公益社団法人 日本小児科学会 JAPAN PEDIATRIC SOCIETY

事例で防ぐ子どもの傷害 Injury Alert(傷害速報)

No.049:類似事例:凍らせたこんにゃくゼリーの誤嚥による窒息(No.49 ブドウの誤嚥による窒息の類似事例2)

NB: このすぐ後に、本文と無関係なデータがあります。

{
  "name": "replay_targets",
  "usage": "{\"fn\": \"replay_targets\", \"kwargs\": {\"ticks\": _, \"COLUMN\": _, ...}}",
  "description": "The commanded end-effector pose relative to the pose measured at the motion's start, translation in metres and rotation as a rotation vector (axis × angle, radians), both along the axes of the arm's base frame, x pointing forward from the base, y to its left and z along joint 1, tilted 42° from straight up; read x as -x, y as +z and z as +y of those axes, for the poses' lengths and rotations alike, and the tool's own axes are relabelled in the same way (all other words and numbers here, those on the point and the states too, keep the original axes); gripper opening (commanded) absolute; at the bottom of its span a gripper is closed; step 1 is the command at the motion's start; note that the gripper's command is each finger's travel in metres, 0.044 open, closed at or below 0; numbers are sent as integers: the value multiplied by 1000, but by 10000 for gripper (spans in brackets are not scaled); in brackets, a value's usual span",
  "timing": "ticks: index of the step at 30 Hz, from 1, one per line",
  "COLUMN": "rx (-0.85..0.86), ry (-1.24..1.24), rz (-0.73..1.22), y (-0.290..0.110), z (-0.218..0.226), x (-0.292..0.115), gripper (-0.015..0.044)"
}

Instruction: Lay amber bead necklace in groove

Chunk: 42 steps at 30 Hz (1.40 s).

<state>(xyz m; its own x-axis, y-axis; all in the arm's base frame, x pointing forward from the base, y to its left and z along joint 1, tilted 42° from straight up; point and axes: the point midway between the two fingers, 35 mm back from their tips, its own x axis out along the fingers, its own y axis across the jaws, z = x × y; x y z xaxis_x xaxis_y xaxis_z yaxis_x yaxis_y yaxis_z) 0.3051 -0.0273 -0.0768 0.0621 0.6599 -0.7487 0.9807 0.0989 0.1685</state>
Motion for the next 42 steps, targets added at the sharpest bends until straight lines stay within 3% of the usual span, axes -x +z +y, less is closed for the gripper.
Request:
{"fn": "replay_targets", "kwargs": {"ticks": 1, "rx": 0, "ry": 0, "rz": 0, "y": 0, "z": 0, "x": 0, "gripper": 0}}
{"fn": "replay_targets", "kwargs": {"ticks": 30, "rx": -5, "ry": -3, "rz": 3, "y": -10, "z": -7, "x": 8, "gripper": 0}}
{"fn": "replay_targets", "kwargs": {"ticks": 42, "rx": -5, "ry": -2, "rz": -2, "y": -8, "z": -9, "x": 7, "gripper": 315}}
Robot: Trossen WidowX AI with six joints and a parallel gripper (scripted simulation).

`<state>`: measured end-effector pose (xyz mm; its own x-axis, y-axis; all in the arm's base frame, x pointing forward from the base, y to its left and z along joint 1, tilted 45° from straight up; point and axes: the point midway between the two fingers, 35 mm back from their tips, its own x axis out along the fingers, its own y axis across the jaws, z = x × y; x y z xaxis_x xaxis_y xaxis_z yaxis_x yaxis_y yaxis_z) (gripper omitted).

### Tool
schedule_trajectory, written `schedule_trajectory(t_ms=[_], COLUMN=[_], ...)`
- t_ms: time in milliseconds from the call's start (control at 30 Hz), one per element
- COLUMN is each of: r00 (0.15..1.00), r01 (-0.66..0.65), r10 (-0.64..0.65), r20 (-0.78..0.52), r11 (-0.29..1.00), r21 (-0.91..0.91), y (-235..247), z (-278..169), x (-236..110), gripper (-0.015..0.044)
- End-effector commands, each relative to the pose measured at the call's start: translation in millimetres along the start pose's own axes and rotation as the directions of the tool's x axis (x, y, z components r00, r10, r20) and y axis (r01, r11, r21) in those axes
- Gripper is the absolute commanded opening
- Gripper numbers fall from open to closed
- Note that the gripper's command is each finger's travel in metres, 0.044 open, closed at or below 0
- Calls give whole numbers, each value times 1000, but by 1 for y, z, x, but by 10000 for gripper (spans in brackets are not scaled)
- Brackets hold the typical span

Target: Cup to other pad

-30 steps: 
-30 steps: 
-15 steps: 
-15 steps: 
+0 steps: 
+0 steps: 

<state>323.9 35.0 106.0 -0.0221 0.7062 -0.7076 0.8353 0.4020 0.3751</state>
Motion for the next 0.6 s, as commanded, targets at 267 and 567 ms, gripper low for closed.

タイトル凍らせたこんにゃくゼリーの誤嚥による窒息(No.49 ブドウの誤嚥による窒息の類似事例2)
事例年齢:2 歳 5 か月 性別:男児 体重:11.3kg 身長:85cm
傷害の種類窒息
原因対象物凍らせたこんにゃくゼリー
購入時期は不明、
商品 1 袋あたりのサイズ:(幅×奥行×高さ):160×60×230mm
臨床診断名誤嚥による窒息
医療費約 80,000 円(入院費込みの総額)
発生状況
_発生場所
友人宅
発生状況
_周囲の人・状況
母、患児の友人、友人の母の合計 4 人、食卓で対象物を食べていた。
発生状況
_発生時刻
2017 年 9 月 13 日 午前 10 時 45 分
発生状況
_発生時の詳しい様子と経緯
患児は母とともに友人宅に遊びに行っていた。その際、友人の母から凍らせ
たこんにゃくゼリーを提供され、患児と友人、患児の母、友人の母の4人で食
べていた。患児は椅子に座った状態で凍らせたこんにゃくゼリーを少量ずつか
じっていたが、最後に残った塊を一気に飲み込んだところ、急に顔面蒼白とな
り、立ち上がり母親に抱きついた。声を出せない状態であり、患児の母が背部
叩打を行い、5分程度で成人母指頭大のゼリーを吐出させた。吐き出したゼリ
ーは全体の 4/5 程度の大きさであった。誤嚥直後から意識混濁がみられたため、
救急要請した。救急隊現着時にも Japan coma scale(JCS)でⅠ-1 と軽度の意
識障害を認めていた。
治療経過と予後当院到着時には意識は清明で、バイタルサインに異常を認めなかった。身体
所見上、両肺に弱く rhonchi を聴取した。胸部 X 線検査で両側肺野にびまん性
の透過性低下、胸部 CT 検査で両肺に広範なスリガラス様陰影を認めた。全身状
態観察のため入院とし、誤嚥性肺炎を念頭に同日から静注抗菌薬による加療を
開始した。入院 2 日目の時点で、発熱はなく全身状態も良好であったため、抗
菌薬を内服薬に切り替え、退院とした。退院前に母親へ傷害予防教育を行った。
こんにゃくゼリー1 つを容器から直接吸引する場合のみならず、凍らせた状態
のこんにゃくゼリーを少量ずつかじっていた場合にも、本症例のように窒息の
リスクがあることが示唆された。